Some Frequently Asked Question (FAQ) about Hair Transplant
What is the success rate of hair transplant?
Clinical trials have shown that approximately 85-95 percent of all implanted grafts develop readily in the transplanted field. This high rate suggests that hair transplants are very effective in general. Certain patients believe that, as in other transplants, a condition known as graft failure will occur.
How long does transplanted hair last?
1) Transplanted hair performs similarly to natural hair and sheds about two to four weeks after transplantation. Following that, the roots spontaneously begin sprouting hair and proceed to do so for the remainder of one’s existence.
2) Since local anesthesia is used, the treatment is painless, and the patient will return home the same day.
Is hair transplant permanent?
Hair transplantation — alternatively referred to as hair regeneration — is an outpatient treatment that utilizes micrograft technology to transplant your own hair follicles to thinning regions of your scalp. Hair transplantation effects are visibly long-lasting and are deemed irreversible.
What is a good age to get a hair transplant?

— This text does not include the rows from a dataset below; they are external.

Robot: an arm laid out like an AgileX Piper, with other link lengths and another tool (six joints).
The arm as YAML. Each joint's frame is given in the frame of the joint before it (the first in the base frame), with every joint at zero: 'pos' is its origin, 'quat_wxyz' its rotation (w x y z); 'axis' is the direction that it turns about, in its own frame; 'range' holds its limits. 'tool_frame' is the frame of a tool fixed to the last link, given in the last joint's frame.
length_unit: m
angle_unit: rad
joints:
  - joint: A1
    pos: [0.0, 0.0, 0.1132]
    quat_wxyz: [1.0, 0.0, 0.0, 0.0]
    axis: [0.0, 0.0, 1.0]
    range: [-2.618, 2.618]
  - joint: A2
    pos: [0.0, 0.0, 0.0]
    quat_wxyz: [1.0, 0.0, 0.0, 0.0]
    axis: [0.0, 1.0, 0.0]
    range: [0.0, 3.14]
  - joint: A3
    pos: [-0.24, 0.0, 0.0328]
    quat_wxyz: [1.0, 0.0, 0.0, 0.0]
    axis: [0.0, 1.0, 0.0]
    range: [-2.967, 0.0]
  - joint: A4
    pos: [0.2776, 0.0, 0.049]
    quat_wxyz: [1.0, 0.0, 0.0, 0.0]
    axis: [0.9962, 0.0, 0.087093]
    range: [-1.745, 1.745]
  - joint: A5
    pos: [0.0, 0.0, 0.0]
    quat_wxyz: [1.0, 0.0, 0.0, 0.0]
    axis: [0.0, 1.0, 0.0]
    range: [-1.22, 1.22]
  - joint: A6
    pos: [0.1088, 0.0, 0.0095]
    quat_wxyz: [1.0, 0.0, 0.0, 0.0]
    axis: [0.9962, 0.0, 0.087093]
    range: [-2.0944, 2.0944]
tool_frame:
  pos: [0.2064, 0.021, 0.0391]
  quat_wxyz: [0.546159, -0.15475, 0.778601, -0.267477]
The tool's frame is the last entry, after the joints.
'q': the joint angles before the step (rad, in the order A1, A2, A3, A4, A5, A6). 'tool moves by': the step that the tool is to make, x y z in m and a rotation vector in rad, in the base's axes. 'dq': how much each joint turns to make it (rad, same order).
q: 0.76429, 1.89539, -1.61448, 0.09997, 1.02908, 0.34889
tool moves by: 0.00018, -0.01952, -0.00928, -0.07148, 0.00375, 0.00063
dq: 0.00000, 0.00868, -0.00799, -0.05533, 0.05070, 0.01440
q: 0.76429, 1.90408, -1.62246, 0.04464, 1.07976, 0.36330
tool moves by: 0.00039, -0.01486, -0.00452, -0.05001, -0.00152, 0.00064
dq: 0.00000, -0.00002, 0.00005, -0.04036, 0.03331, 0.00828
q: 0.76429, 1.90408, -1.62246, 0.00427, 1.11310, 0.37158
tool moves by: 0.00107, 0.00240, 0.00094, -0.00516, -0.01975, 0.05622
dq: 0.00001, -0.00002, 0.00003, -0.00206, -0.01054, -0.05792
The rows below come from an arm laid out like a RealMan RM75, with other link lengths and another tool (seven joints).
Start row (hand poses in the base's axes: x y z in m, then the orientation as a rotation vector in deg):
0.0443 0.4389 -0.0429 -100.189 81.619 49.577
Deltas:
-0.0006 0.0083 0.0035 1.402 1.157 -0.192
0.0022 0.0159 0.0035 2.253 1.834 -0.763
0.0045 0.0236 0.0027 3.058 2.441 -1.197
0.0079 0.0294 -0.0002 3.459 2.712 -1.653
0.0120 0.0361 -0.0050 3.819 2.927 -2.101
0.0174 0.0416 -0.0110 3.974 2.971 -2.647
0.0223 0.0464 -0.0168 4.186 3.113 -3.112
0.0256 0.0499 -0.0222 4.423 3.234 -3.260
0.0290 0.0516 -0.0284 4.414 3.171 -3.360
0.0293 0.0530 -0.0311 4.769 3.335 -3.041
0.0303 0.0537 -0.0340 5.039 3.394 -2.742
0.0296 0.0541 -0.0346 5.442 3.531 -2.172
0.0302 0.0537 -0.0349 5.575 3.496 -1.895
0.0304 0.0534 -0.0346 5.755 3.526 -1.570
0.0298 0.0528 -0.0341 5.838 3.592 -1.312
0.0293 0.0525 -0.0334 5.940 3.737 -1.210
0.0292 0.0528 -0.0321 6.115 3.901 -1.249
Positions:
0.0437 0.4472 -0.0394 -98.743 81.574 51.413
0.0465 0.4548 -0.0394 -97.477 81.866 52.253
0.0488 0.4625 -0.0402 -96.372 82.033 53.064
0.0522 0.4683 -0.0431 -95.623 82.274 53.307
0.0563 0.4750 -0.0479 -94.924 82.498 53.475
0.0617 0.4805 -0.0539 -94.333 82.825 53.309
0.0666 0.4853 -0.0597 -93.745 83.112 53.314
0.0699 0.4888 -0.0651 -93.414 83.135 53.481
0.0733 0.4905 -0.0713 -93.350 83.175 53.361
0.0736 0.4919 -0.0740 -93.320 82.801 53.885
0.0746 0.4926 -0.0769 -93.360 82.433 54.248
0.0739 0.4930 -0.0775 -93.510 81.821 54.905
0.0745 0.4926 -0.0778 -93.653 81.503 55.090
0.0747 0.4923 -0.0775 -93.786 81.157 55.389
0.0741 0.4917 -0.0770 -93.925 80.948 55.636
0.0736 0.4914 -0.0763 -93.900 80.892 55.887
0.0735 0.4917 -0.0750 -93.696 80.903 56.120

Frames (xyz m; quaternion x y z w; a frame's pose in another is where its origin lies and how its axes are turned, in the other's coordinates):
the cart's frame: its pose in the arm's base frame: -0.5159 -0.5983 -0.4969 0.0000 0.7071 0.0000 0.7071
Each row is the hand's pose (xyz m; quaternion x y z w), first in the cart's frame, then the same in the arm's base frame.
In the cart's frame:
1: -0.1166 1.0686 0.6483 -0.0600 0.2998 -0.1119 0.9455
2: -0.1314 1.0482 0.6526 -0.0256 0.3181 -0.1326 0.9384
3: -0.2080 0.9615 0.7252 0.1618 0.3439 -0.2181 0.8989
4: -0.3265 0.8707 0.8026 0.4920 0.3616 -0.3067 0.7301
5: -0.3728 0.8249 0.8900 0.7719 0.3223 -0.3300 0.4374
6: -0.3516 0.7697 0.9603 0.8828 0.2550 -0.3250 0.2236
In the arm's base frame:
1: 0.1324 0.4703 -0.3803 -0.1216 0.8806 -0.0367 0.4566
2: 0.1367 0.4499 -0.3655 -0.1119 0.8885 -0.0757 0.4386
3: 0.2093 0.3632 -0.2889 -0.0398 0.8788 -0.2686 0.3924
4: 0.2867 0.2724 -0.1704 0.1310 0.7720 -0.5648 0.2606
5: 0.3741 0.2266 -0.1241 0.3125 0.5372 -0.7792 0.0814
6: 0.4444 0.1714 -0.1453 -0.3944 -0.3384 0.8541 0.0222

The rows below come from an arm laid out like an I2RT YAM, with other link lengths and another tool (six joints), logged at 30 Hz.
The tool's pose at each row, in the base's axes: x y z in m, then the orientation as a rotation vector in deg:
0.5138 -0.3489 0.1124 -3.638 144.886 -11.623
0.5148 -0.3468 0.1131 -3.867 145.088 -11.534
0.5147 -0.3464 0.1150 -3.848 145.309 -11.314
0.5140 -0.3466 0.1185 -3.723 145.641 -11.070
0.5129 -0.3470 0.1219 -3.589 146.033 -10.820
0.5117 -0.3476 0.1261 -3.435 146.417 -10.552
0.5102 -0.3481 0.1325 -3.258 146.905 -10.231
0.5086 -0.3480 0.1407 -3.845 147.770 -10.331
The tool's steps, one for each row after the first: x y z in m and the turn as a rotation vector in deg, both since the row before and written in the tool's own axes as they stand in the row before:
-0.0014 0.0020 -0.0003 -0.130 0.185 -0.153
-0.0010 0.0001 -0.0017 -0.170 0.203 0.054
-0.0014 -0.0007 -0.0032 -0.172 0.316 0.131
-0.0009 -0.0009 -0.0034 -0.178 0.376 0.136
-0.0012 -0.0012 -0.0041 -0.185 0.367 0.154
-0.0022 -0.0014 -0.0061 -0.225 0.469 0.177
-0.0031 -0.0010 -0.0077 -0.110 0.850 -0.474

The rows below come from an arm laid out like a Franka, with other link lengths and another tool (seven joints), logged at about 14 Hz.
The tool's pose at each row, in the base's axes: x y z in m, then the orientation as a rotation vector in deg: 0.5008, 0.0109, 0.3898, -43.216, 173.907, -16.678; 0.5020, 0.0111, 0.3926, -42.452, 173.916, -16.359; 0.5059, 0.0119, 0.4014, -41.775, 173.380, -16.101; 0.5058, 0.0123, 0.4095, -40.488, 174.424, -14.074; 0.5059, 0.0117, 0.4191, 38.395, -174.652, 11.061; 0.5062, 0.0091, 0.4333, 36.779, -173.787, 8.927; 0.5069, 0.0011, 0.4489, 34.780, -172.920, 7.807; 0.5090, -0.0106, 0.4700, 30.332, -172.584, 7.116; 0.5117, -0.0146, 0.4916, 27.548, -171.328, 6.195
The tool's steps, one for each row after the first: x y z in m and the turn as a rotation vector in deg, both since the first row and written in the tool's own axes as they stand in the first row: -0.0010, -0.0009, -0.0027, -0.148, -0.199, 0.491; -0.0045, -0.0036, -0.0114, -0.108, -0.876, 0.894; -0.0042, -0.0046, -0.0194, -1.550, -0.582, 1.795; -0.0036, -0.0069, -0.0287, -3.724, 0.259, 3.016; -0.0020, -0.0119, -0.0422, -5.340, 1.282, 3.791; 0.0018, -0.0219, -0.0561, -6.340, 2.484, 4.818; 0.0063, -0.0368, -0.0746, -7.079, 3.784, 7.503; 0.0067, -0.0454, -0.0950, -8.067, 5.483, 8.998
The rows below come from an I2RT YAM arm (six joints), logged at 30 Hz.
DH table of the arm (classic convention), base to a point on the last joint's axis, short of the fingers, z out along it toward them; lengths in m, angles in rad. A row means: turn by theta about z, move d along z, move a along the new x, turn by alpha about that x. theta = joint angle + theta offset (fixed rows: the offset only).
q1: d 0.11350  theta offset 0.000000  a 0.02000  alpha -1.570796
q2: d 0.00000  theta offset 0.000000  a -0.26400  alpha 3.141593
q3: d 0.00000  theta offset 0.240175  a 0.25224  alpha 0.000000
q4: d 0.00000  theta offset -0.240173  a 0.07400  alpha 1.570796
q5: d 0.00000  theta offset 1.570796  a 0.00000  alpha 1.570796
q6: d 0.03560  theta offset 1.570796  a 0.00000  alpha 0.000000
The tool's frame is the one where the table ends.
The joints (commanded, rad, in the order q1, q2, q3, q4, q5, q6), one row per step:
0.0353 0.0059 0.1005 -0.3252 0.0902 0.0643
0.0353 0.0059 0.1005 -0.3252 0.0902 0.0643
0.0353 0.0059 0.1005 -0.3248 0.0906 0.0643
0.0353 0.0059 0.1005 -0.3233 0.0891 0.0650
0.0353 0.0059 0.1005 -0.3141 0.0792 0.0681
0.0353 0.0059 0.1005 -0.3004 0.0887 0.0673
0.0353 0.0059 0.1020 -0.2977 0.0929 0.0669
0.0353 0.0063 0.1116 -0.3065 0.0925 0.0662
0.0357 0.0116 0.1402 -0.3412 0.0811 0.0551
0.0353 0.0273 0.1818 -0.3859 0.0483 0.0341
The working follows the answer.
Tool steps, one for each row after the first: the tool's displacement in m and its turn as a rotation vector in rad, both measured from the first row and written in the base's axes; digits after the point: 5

To maintain a realistic appearance, the grafting procedure is tailored to the degree of the hair loss and the patient’s facial characteristics. Nothing is fully determined with younger patients, whether it is the pattern of hair loss or its magnitude. As a result, the optimal age for a hair transplant is 25+.
What is the best time to get hair transplant?
This is not to say that you cannot get a hair transplant sooner. However, it is prudent to wait before the rapid hair loss subsides so that the hair specialist or hair restoration specialist may ascertain your hair loss trend. Skin transplantation is accomplished by using donor hair from the back of the head.
Are hair transplants natural looking?
Hair transplants may seem perfectly normal — if performed by an experienced surgeon. Candidates for hair transplantation might be worried with their outcomes becoming noticeable, but with a skilled and trained surgeon, “the scalp would not look like a doll’s head.”
What are the disadvantages of hair transplant?
If a person’s hair loss is hereditary and he or she undergoes a hair transplant at a young age, such as 20 to 30 years, hair loss will occur after surgery and will need therapy.
Is a hair transplant painful?
Due to the fragile nature of the operation, it is very labor intensive and can leave you looking a little raw afterwards. However, the real FUE operation should be painless, since most doctors numb the scalp with a local anesthetic. While it can be mildly sore at first, until the region is completely numb, there would be no discomfort.
How many hairs do I need transplanted?
To ensure the accuracy of your transplant, we assume that the maximum amount of grafts that can be transplanted in a single day is approximately 4,000 via FUT or 2,000 via FUE. This equates to approximately 8,000 hairs while performing FUT or approximately 4,000 hairs when performing FUE.